The Council's wisdom in leaving large margins—particularly in category 4, for external actions—will allow us some latitude to meet the increased needs in Afghanistan and its neighbours, particularly following the events of 11 September. I shall press for more resources, in the draft budget, for humanitarian aid in Asia, to respond to the new demands in the region.

I increasingly enjoy encountering the hon. Member for Arundel and South Downs in debate. He is refreshingly open and honest in his reproach and has today praised the outstanding efforts of, for example, Neil Kinnock, in trying to reform the Commission. Neil Kinnock is the first person to take on that task. The hon. Gentleman pointed out that there are costs involved in EU membership, but he did not so clearly explain the benefits. It is wrong to consider those aspects in isolation.

The European single market of 370 million people is the biggest in the world. Participation in it is estimated to have increased output across Europe by 1.5 per cent. That fact alone would pay for our next contribution, even before taking into account the many other benefits. For example, UK exports to the single market were worth £97 billion last year. Trade with the rest of the EU supports up to 3.5 million British jobs and the single market brings inward investment to the United Kingdom. Last year, it created 50,000 jobs in the UK. I urge hon. Members to bear in mind both sides of the equation.

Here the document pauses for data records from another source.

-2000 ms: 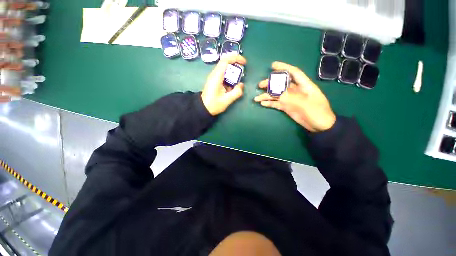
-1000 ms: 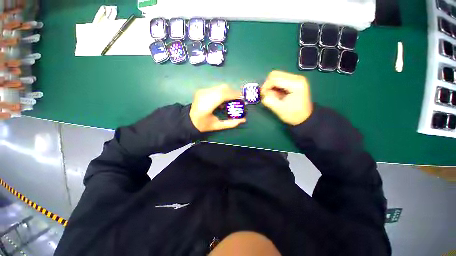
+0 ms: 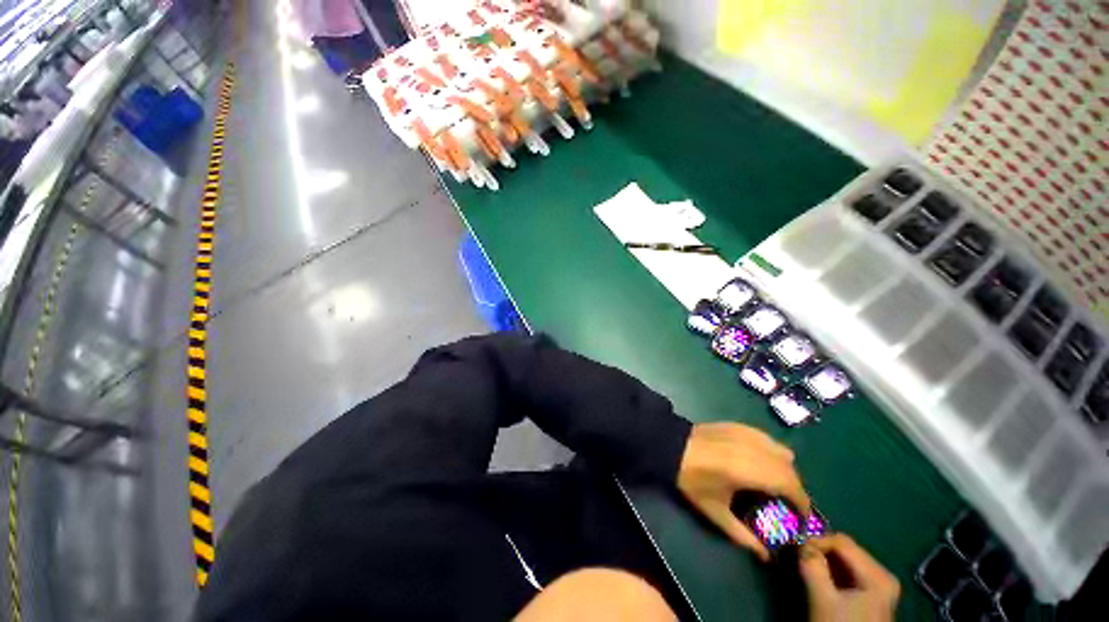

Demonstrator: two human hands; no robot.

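Note:
My left hand (image 3: 738, 476) holds a watch unit (image 3: 776, 524) with a colourful lit screen between thumb and fingers, low at the right of centre. My right hand (image 3: 851, 581) is just beside it at the bottom edge. Its fingers are at a second watch unit (image 3: 815, 524), which shows a small pink pattern and is mostly hidden. The handled units (image 3: 794, 351) lie in a block beyond my hands with lit screens. The dark waiting units (image 3: 969, 571) lie at the lower right, partly cut off.
A white tray (image 3: 906, 352) with pockets runs along the far side, dark watches in its outer rows. A pen (image 3: 669, 248) lies on a paper sheet (image 3: 687, 277). Orange and white pieces (image 3: 493, 91) stand at the bench's far end. A floor aisle with yellow-black tape (image 3: 201, 365) is at left.
The view has swung left, showing the aisle and far bench end. My hands and both watches now appear at the lower right. The left watch screen has changed from rows to a colourful pattern.

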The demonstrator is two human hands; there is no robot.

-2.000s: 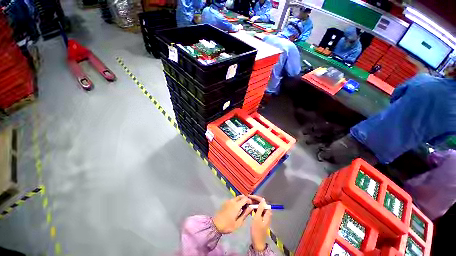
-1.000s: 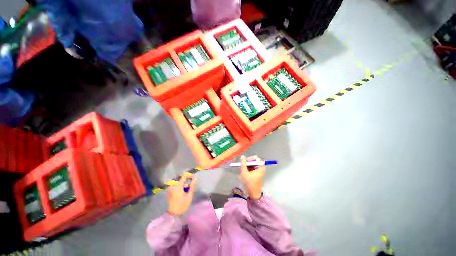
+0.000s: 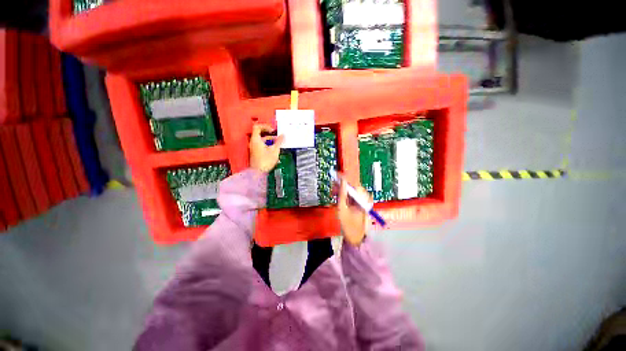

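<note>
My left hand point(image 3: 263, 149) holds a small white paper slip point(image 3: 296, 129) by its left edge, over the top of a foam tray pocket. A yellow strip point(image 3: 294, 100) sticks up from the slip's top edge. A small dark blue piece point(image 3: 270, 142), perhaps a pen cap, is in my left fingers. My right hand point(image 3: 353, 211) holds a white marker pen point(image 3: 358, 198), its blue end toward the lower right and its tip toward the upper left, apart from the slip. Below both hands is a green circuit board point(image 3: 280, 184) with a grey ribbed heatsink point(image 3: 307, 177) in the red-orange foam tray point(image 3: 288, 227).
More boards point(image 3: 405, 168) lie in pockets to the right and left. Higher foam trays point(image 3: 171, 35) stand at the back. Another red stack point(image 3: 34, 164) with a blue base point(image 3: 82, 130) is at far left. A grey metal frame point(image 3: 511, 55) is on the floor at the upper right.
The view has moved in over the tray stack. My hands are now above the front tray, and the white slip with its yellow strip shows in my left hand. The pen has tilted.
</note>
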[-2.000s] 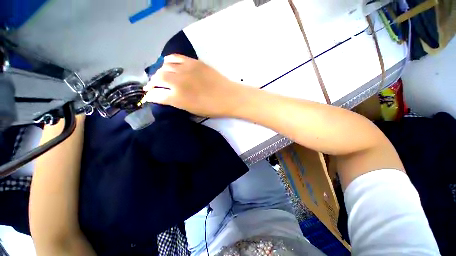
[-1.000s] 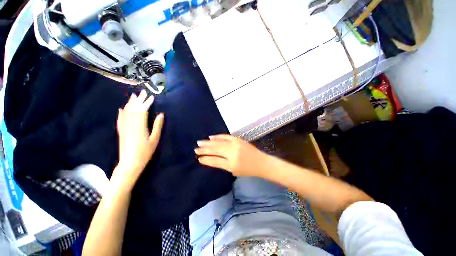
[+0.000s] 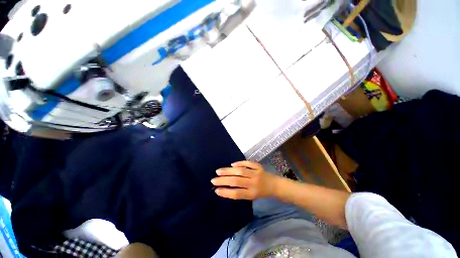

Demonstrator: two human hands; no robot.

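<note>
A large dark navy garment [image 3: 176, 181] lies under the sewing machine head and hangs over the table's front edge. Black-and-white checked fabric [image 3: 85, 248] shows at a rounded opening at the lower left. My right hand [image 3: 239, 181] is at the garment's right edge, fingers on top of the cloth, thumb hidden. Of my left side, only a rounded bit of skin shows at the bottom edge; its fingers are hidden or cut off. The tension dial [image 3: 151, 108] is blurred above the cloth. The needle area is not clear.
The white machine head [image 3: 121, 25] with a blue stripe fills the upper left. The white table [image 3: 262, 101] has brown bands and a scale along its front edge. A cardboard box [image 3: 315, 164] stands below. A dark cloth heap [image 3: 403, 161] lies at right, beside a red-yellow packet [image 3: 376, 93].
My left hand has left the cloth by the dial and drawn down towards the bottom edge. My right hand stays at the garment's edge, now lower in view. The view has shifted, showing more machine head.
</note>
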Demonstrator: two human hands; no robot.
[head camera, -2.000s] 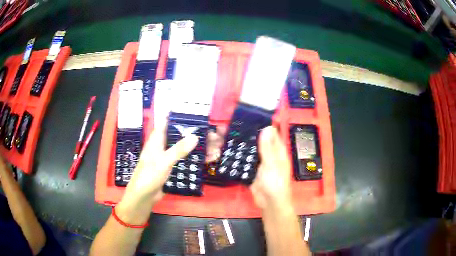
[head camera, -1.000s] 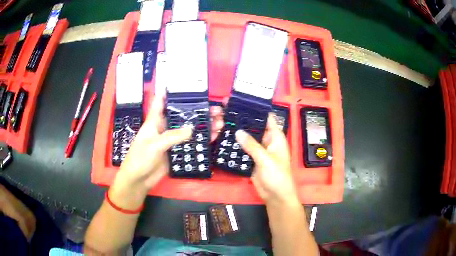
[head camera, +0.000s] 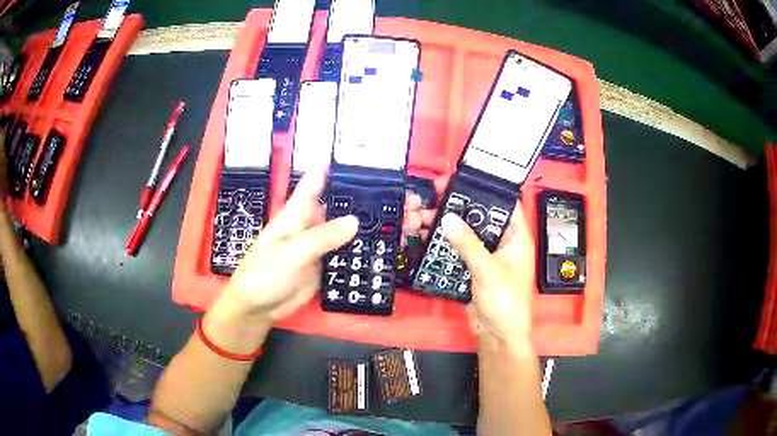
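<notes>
My left hand (head camera: 281, 255) holds an open flip phone (head camera: 365, 264) upright, thumb on the keys beside its round navigation key. My right hand (head camera: 498, 272) holds a second open flip phone (head camera: 477, 204), tilted to the right, thumb on its upper left keys. Both screens are white with small blue blocks. Both phones are over a red tray (head camera: 545, 328). Several open phones with white screens stand in its left pockets, such as one at front left (head camera: 243, 221). Closed phones with yellow-orange stickers lie at right (head camera: 562, 243). My fingers behind the phones are mostly hidden.
Two batteries (head camera: 348, 386) lie side by side near the bench edge; another is partly hidden by my right forearm. A red pen (head camera: 158, 200) and a white-barrelled one lie left of the tray. Neighbouring red trays are at left (head camera: 81, 153) and far right. Another person's arm (head camera: 30, 298) is at lower left.
The two held screens have gone from plain white to showing blue blocks. The right phone is tilted more to the right. Both thumbs have shifted on the keys. The whole view has shifted.
</notes>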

Members on both sides of the Committee talked about the pressures of enlargement on the EU budget, especially on the common agricultural policy. The United Kingdom is a strong supporter of enlargement. We realise that it will bring pressure to bear on various parts of the EU budget, but I do not think that enlargement will be unable to go ahead without CAP reform. The Commission enlargement strategy paper, which was published last week, confirmed that enlargement involving 10 new states is affordable with respect to the financial framework ceilings agreed at Berlin. That does not mean that we should not reform the CAP; of course we should, and, as I have explained, we are at the vanguard of attempts to do that. However, negotiations about the CAP should not preclude us from allowing the accession of new member states from eastern Europe. That would be wrong and we should keep the two matters separate to some degree.

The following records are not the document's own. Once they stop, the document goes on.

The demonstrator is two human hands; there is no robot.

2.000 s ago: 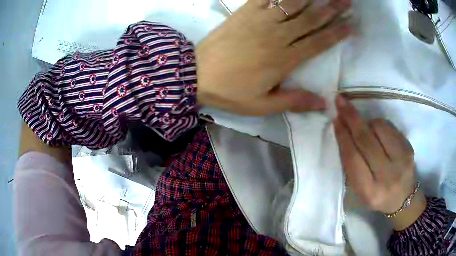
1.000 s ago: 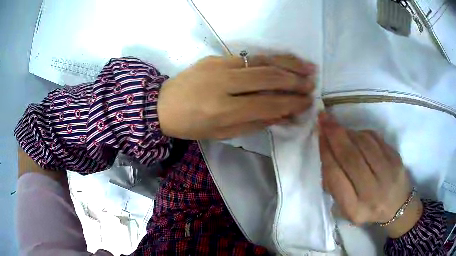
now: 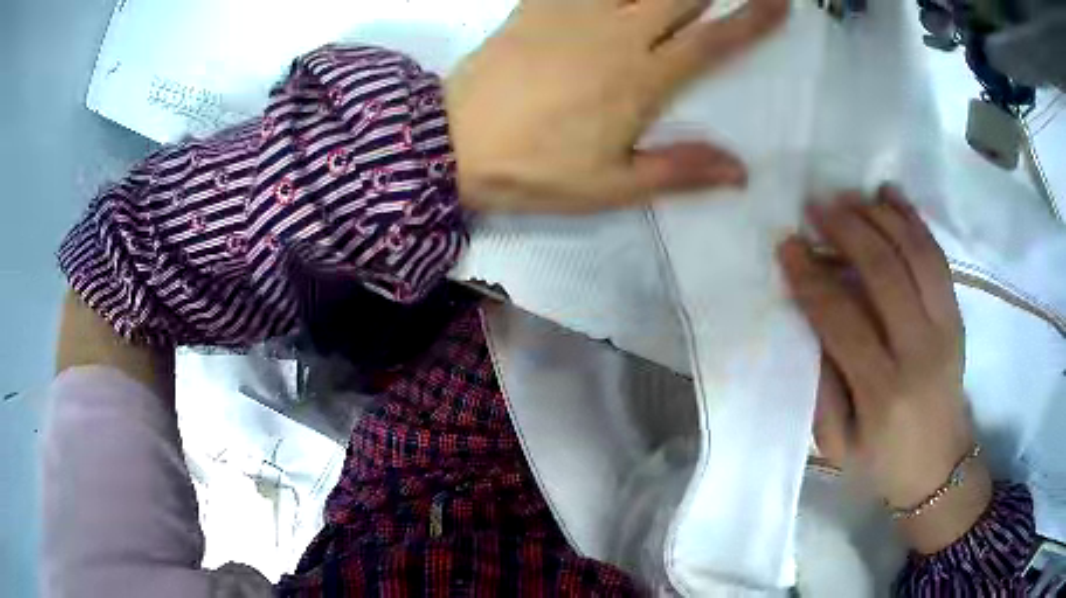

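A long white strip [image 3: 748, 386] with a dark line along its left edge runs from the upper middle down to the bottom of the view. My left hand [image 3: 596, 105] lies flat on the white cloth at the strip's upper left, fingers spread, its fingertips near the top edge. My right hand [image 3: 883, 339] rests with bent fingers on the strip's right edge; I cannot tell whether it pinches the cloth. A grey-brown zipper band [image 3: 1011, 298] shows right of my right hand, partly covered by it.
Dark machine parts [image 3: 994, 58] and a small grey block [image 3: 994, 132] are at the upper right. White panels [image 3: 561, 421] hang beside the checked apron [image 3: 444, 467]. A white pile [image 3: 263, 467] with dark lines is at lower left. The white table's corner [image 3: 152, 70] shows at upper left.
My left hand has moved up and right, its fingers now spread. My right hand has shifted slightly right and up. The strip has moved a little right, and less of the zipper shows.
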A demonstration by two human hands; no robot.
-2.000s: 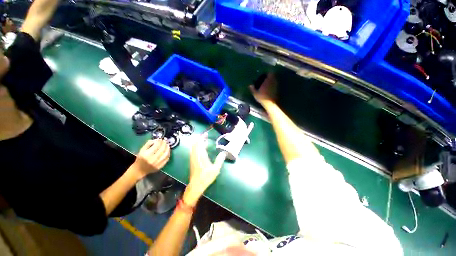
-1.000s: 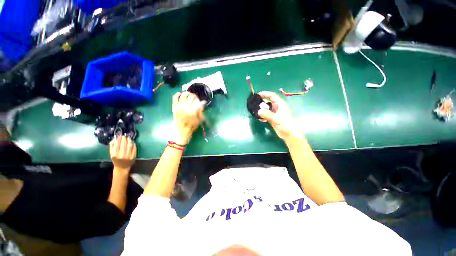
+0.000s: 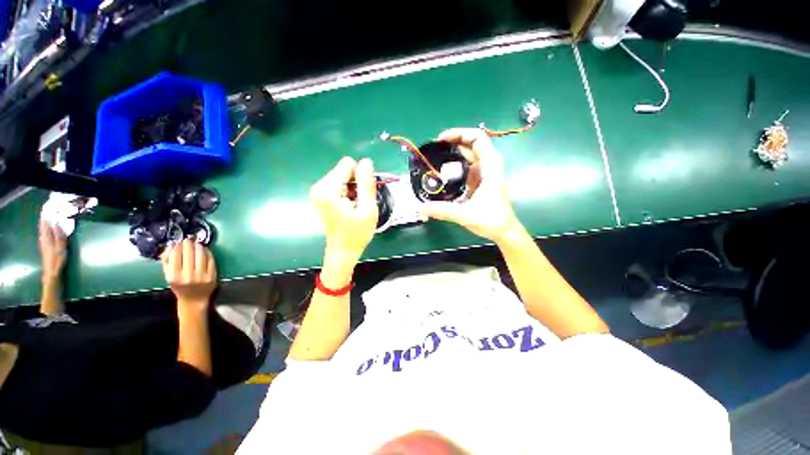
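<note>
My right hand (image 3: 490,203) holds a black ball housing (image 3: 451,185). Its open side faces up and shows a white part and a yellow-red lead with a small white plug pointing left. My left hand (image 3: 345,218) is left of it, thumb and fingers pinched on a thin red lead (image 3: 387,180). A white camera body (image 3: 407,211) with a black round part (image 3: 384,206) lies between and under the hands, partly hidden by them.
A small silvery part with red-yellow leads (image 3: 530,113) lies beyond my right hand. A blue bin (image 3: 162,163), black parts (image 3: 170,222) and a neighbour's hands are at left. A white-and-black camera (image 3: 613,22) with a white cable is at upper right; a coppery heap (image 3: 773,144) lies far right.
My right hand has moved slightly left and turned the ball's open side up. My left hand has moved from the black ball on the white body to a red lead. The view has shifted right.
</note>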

I hope that we shall be able to use the opportunity of mid-term CAP reviews in 2002 for significant reforms, to redress the serious economic distortions that, as my hon. Friend the Member for Luton, North pointed out, occur as a result of the CAP. I hope also that we shall be able to stabilise expenditure at sustainable levels. The world trade talks will be another impetus for reform. We should grasp the nettle now and encourage our partners to do likewise.

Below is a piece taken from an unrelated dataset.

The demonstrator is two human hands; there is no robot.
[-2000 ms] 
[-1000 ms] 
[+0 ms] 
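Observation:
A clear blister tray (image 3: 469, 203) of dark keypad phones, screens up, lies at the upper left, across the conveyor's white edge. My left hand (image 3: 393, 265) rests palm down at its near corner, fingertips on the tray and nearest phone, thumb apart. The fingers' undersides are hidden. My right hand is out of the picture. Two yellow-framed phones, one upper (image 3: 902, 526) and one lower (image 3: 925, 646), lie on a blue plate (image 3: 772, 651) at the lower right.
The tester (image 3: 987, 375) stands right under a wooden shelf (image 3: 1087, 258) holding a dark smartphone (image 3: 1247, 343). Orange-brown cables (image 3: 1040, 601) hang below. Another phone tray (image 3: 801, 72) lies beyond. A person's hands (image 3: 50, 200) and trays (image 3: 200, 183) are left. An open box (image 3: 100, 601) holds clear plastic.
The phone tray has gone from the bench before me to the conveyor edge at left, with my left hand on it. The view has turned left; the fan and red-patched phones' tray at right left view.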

It would be wrong to say that we have not yet managed significant reform of the CAP. While we may dispute how far the process went, what happened at Berlin was the most significant reform of the CAP since its creation, and the UK was at the heart of the process. Significant price cuts for cereals, beef and dairy were achieved and further reviews were promised. Although the reform does not go far enough or take effect as fast as we should like, it is right to recognise that we have made significant progress. The reforms are worth about £70 a year for consumers—a real result for people in this country and others.

The CAP reforms led to a shift from production subsidies towards income-related subsidies, an issue that is of interest to my hon. Friend the Member for Luton, North. That goes some way towards enhancing sustainable development of the environment and of the rural economy. It is an important part of our approach to the negotiations in Brussels, and we shall continue to press for it.